(Work task) Figure out the number of lines in the data that hold the string "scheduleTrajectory". Reply with that figure only.

--- START ---

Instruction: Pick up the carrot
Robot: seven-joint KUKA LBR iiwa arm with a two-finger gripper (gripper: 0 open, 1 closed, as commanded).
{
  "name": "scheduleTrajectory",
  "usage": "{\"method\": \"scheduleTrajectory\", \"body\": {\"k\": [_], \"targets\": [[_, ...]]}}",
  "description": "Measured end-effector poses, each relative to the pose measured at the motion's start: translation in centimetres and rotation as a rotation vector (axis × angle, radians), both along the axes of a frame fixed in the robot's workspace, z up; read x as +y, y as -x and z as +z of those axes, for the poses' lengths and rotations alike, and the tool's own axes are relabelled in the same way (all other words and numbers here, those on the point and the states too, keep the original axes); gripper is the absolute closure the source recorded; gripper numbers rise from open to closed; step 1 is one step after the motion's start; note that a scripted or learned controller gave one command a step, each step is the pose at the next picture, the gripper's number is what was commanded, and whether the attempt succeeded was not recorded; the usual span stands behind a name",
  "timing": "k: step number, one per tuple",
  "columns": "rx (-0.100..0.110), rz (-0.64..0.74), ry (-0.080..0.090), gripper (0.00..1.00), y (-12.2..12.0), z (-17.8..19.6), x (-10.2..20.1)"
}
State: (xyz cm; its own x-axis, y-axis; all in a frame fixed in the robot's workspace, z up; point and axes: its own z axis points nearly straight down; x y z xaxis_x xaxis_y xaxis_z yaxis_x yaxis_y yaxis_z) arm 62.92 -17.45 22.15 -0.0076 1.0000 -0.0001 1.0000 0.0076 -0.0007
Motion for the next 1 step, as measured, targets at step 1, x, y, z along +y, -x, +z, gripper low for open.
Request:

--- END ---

(The answer) 2